- Born: Urszula Lucia Koszut 13 December 1940 Pszczyna, Poland
- Died: 27 September 2023 (aged 82) Warsaw, Poland
- Occupation: Opera singer
- Children: 1

= Urszula Koszut =

Urszula Lucia Koszut (13 December 1940 – 27 September 2023) was a Polish operatic soprano. She made her debut in 1966 and did so professionally the following year at the Stuttgart Opera in Germany until 1969. Koszut was a performer at the Hamburg State Opera and then at the Vienna State Opera from 1973 to 1979. She performed in the opera houses of Europe and North America and sang soprano parts in the oratorio-cantata repertoire of Johann Sebastian Bach, Wolfgang Amadeus Mozart and Johannes Brahms.

== Early life ==
Koszut was born on 13 December 1940 in the town of Pszczyna, Poland. Her father was from Hungary, and she had an older sister. After graduating from primary school, Koszut attended the music high school in Bielsko-Biała, studying the flute. Koszut studied at the State Higher School of Music in Katowice under the supervision of Irena Lewińska, then with Maria Eichler-Cholewa from 1964 to 1966 and Bogdan Ruśkiewicz.

== Career ==
In 1966, she made her debut as Musetta in Giacomo Puccini's La bohème at the Grand Theatre, Warsaw.
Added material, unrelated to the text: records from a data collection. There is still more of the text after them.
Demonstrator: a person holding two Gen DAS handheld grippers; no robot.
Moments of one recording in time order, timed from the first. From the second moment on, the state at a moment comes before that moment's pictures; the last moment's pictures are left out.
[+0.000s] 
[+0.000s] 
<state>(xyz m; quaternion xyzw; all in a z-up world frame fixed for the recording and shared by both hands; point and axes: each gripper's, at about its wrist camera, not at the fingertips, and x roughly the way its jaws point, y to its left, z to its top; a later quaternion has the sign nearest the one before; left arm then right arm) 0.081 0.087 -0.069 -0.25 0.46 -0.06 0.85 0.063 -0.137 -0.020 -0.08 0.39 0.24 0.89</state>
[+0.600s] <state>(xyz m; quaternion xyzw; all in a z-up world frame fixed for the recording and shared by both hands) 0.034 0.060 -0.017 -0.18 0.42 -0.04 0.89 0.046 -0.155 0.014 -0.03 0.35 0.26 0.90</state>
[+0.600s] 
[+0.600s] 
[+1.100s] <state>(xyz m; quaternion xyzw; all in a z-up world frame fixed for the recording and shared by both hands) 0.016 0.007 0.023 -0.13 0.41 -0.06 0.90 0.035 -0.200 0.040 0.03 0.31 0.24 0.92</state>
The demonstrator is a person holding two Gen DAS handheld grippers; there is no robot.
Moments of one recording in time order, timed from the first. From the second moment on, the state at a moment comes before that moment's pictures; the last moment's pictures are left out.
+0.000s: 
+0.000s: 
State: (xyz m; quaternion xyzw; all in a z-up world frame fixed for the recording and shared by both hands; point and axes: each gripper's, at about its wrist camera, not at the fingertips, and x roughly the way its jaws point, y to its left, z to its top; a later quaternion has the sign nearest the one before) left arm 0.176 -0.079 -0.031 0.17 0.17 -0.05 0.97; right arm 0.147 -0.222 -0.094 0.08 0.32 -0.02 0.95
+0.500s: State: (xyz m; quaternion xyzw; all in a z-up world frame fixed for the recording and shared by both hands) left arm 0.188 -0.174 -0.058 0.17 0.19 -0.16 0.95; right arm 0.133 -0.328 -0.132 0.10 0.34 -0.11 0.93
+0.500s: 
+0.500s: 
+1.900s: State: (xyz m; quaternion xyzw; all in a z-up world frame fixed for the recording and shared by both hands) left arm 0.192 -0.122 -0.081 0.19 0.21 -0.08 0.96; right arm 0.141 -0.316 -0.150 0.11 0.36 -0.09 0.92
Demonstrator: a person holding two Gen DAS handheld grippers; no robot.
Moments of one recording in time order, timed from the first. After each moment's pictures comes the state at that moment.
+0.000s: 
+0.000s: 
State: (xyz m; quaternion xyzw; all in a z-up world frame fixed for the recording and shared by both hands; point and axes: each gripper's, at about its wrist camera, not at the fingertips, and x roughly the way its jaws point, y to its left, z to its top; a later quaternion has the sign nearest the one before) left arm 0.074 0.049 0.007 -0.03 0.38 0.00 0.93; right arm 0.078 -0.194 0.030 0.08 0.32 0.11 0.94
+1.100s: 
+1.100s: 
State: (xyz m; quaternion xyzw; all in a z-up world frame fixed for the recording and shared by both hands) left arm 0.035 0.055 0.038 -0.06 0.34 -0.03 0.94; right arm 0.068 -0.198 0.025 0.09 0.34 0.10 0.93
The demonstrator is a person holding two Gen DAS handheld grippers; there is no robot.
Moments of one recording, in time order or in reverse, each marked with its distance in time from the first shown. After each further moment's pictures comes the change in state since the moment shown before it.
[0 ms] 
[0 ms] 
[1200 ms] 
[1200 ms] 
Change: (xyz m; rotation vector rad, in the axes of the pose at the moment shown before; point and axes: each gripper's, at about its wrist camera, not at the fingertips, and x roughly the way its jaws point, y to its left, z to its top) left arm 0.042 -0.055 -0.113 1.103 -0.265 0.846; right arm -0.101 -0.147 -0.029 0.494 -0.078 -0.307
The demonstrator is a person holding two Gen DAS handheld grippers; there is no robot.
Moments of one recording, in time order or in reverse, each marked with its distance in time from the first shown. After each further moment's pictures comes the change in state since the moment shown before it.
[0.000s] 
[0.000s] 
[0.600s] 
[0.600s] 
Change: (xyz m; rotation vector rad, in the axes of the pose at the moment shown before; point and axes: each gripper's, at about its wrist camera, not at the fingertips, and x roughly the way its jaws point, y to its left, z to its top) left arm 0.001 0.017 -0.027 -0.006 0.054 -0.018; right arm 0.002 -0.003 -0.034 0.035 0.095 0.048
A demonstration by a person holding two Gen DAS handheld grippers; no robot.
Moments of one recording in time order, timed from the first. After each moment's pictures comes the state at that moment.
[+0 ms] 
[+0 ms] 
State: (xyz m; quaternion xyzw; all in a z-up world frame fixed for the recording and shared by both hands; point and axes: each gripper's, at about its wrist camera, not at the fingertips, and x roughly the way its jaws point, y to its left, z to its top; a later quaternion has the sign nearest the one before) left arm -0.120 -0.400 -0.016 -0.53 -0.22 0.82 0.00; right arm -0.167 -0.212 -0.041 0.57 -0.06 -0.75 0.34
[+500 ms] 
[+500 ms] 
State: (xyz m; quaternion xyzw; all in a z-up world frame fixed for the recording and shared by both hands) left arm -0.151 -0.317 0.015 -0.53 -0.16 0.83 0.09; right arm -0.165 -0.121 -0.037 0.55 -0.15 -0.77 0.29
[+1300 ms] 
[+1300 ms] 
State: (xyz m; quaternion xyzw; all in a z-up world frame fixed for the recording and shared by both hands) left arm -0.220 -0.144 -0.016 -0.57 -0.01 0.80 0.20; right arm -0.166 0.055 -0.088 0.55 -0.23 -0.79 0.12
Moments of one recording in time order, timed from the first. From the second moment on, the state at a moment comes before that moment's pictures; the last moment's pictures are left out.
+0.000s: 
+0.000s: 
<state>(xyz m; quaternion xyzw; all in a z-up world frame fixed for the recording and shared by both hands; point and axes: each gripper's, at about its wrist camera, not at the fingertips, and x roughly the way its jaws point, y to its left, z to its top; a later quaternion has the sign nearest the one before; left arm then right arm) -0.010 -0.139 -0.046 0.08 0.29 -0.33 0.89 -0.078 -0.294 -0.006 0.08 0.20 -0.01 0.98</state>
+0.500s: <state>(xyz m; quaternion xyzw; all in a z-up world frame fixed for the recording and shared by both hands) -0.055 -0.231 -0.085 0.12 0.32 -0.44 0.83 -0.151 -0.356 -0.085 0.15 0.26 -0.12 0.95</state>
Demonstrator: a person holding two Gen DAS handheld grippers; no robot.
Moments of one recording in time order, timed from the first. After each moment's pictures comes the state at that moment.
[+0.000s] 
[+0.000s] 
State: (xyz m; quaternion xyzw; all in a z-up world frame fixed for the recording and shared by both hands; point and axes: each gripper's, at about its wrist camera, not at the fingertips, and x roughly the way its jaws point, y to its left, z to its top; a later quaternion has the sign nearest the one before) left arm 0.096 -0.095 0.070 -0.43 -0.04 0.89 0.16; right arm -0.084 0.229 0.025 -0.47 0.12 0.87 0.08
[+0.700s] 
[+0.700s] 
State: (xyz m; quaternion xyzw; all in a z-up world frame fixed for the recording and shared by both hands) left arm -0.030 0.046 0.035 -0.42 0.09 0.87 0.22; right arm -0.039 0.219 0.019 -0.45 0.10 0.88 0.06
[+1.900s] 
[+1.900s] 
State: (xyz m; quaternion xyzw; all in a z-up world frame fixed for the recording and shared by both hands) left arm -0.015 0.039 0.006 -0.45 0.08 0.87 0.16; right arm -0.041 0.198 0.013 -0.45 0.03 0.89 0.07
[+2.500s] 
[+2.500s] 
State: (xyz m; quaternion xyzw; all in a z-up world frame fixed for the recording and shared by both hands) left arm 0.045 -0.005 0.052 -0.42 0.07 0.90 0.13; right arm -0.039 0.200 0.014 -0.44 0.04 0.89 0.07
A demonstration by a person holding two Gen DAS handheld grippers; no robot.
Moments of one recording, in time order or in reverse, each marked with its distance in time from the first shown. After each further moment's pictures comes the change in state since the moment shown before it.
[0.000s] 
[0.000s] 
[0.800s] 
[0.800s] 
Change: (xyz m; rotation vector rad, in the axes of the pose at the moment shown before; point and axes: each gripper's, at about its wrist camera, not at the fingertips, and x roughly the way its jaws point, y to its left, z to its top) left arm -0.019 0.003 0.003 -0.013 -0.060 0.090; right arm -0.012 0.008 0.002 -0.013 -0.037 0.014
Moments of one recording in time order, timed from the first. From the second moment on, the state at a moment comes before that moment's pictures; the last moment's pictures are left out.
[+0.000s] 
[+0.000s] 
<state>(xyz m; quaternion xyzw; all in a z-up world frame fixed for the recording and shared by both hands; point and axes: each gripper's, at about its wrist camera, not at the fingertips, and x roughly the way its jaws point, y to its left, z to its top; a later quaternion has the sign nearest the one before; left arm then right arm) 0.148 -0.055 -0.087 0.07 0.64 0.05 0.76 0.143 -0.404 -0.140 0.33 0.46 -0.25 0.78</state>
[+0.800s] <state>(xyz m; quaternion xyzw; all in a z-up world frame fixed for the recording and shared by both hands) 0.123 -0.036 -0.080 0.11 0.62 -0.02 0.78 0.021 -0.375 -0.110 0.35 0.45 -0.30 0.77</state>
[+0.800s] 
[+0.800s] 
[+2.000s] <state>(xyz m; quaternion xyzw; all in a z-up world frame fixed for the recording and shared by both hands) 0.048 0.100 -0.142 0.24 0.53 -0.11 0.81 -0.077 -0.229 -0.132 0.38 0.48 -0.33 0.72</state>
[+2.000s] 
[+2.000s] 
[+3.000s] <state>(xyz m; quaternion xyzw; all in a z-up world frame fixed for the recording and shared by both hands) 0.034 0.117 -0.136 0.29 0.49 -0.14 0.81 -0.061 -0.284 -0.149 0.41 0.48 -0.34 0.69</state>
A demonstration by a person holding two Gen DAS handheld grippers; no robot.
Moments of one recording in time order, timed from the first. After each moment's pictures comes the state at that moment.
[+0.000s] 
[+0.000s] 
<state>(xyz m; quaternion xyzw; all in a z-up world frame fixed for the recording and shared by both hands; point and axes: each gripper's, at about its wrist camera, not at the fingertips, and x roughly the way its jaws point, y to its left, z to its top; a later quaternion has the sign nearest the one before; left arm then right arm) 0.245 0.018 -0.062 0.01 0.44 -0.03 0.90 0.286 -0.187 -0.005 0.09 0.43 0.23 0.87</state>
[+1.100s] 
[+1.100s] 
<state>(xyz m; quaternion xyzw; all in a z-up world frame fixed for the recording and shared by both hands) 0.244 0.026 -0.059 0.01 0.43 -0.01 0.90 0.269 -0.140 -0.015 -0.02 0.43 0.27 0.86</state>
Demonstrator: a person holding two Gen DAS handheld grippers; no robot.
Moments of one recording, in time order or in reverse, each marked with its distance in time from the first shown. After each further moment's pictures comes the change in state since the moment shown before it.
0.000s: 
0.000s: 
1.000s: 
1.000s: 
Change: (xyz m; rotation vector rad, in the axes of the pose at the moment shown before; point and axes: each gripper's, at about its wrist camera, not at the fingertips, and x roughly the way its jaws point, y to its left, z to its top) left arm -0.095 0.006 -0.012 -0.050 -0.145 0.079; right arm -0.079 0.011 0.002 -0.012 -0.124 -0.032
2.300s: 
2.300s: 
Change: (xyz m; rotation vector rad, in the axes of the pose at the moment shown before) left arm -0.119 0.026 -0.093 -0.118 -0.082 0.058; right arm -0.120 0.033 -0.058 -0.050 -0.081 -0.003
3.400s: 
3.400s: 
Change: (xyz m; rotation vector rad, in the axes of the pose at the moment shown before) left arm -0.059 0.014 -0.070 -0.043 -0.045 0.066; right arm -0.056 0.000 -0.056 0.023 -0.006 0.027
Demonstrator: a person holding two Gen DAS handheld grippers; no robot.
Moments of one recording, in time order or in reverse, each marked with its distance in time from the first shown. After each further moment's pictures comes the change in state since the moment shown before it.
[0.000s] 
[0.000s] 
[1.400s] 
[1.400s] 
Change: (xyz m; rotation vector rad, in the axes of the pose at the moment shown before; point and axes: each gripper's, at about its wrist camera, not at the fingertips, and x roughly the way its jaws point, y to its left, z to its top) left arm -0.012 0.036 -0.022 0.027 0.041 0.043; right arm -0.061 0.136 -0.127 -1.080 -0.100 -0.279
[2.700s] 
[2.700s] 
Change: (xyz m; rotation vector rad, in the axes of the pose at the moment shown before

The following year, Koszut traveled abroad and began her professional career performing the title role of Miss Lucia in Gaetano Donizetti's Lucia di Lammermoor at the Stuttgart Opera in Germany. She remained with the Stuttgart Opera until 1969, performing in Violetta in Giuseppe Verdi's La traviata, and three parts in Jacques Offenbach's The Tales of Hoffman. Koszut had her debut in the United States as Norina in Donizetti's Don Pasquale in New Orleans in 1969. From 1970 to 1973, she spent three years singing at the Hamburg State Opera. Koszut went on to sing The Queen of the Night in Wolfgang Amadeus Mozart's The Magic Flute at the Glyndebourne Festival Opera in 1970, Zerbinetta in Amsterdam, Oscar in Chicago in 1972, Mimì in Puccini's La bohème in Toronto in 1972 and Violetta for the Scottish Opera in 1973. She sung at the Vienna State Opera from 1973 to 1979. Koszut sang in Ludwig van Beethoven's Symphony No. 9 under the conductor Rudolf Kempe in 1974.

Her repertory included more soprano roles in the oratorio-cantata repertoire of Johann Sebastian Bach, Mozart, Johannes Brahms as Gilda, Aminta in Die schweigsame Frau, Despina in Mozart's Così fan tutte, Konstanze in Die Entführung aus dem Serail, in Konin der Nacht in The Magic Flute, Electra in Idomeneo, Konstanze and Countess Almaviva, which she sang at Covent Garden in 1982, Fiakermilli in Richard Strauss's Arabella and Zerbinetta in Ariadne auf Naxos, Marguerite in Charles Gounod's Faust, Mélisande in Claude Debussy's Pelléas et Mélisande, Solo in Carl Orff's Carmina Burana, Regina in Paul Hindemith's Mathis der Maler, Oscar in Verdi's Un ballo in maschera, Donna Elvira in Ernani, Nannetta in Falstaff, Gilda in Rigoletto, and Elena in I vespri siciliani. She was also Frau Fluth in Otto Nicolai's The Merry Wives of Windsor, Philippe in Krzysztof Penderecki's The Devils of Loudun and Imogene in Vincenzo Bellini's Il pirata. Koszut also performed the roles of the Countess de la Roche in Bernd Alois Zimmermann's Die Soldaten and the title role of Ferdinando Paer's Leonora. She also performed at the opera houses in Basel, Berlin, Chicago, Cologne, Geneva, Genoa, Houston, Lisbon, Munich, Ottawa, Paris, Portland, Rome, San Francisco, Venice.

She appeared in the world premieres such as in Mauricio Kagel's Staatstheater in 1971 and as Miss Price in Walter Steffens's Under Milk Wood in 1973. Some of Koszut's performances were recorded on radio and television recordings in Poland and Germany and recorded albums for such labels as Decca Records, Deutsche Grammophon and EMI. She taught voice and coached repertoire. Koszut specialised in German romantic lieder and the songs of Polish composers.

== Personal life ==
She was married twice. Koszut's second husband was the opera conductor Gerhard Geist. Koszut had a child in her first marriage to Andrzej Okruta. She died on 27 September 2023 in Warsaw after a lengthy illness. Koszut's funeral took place at the All Saints Church in Pszczyna on 13 October 2023.